● What this task involves: Output the line that contains "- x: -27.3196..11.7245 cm" together with each line after it, through the final line of the listing below, word for word; omit pictures.

┄┄┄┄┄┄┄┄┄┄┄┄┄┄┄┄┄┄┄┄

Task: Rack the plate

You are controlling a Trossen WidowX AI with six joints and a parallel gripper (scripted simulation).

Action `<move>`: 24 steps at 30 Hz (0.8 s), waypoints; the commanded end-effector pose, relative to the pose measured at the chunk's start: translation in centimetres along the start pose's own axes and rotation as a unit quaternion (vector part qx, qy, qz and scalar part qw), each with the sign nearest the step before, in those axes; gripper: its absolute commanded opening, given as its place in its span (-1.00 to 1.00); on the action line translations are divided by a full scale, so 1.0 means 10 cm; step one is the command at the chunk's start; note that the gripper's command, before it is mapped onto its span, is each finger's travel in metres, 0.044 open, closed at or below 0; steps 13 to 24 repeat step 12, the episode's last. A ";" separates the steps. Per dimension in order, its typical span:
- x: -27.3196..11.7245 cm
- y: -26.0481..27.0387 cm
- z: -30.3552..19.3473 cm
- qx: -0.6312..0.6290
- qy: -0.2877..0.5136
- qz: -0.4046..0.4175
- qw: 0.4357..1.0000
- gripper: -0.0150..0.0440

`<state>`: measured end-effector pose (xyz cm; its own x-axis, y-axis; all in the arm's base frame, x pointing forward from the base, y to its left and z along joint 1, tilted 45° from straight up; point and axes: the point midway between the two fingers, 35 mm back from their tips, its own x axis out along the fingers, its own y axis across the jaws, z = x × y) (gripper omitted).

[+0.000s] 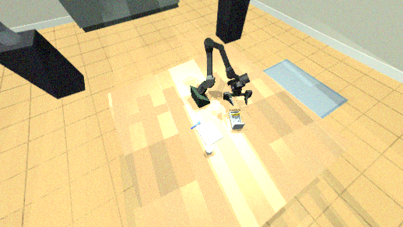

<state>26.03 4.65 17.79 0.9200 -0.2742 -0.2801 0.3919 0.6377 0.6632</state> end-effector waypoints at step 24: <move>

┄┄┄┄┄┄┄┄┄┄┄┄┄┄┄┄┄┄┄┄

● Answer space:
- x: -27.3196..11.7245 cm
- y: -26.0481..27.0387 cm
- z: -30.3552..19.3473 cm
- qx: -0.6312..0.6290
- qy: -0.2877..0.5136
- qz: -0.4046..0.4175
- qw: 0.4357..1.0000
- gripper: -0.0150..0.0440

`<state>`: measured end-effector pose (xyz cm; its own x-axis, y-axis; all in the arm's base frame, x pointing forward from the base, y to its left and z along joint 1, tilted 45° from straight up; point and axes: the point midway between the two fingers, 35 mm back from their tips, its own x axis out along the fingers, its own y axis across the jaws, z = x × y) (gripper omitted).

[+0.000s] 

<state>26.03 4.65 17.79 0.9200 -0.2742 -0.2801 0.3919 0.6377 0.6632</state> end-effector waypoints at step 24: <move>

That finishes the answer to the exercise.